* **WORK TO COMPLETE**:
Give back exactly the lines from the one that holds "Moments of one" through the final line of the data; omit the pictures and add nothing.

* **DATA EXTRACT**:
☆ ☆ ☆ ☆
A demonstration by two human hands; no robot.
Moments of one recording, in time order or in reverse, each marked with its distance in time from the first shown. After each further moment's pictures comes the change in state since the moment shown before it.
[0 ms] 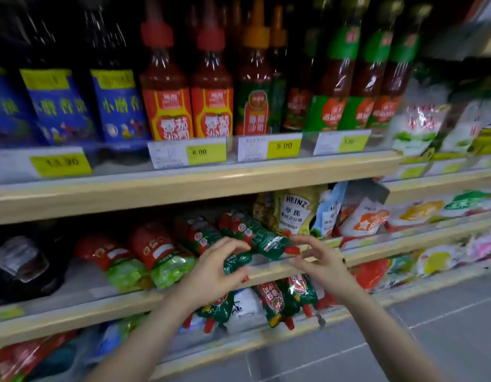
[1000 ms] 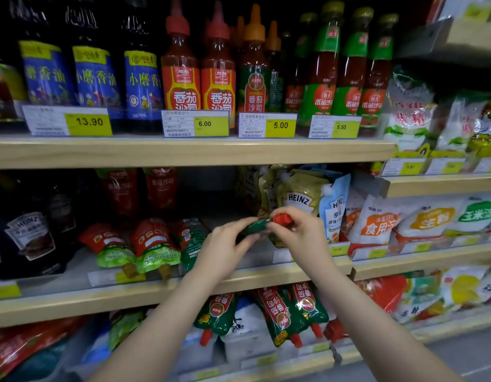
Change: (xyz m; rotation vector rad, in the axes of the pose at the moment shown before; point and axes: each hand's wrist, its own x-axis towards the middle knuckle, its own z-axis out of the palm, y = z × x) left_hand 0.021 -0.004 0.032 0.190 0.319 0.045; right_hand 0.014 -0.030 0.043 -0.204 0.300 -0.553
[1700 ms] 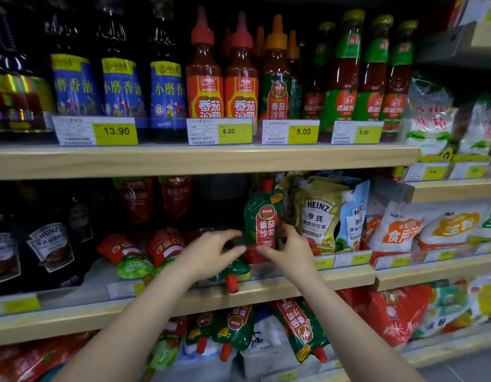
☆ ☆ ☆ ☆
* **WRITTEN RESPONSE**:
Moments of one recording, in time order or in reverse, each marked with its distance in time from the first shown. After each further moment's pictures comes the change in state since the moment shown before it.
[0 ms] 
[1000 ms] 
Change: (xyz m; rotation vector rad, in the axes of the pose at the moment shown before; point and axes: each hand's wrist, its own x-axis towards the middle knuckle, its own z-axis out of the palm, y = z × x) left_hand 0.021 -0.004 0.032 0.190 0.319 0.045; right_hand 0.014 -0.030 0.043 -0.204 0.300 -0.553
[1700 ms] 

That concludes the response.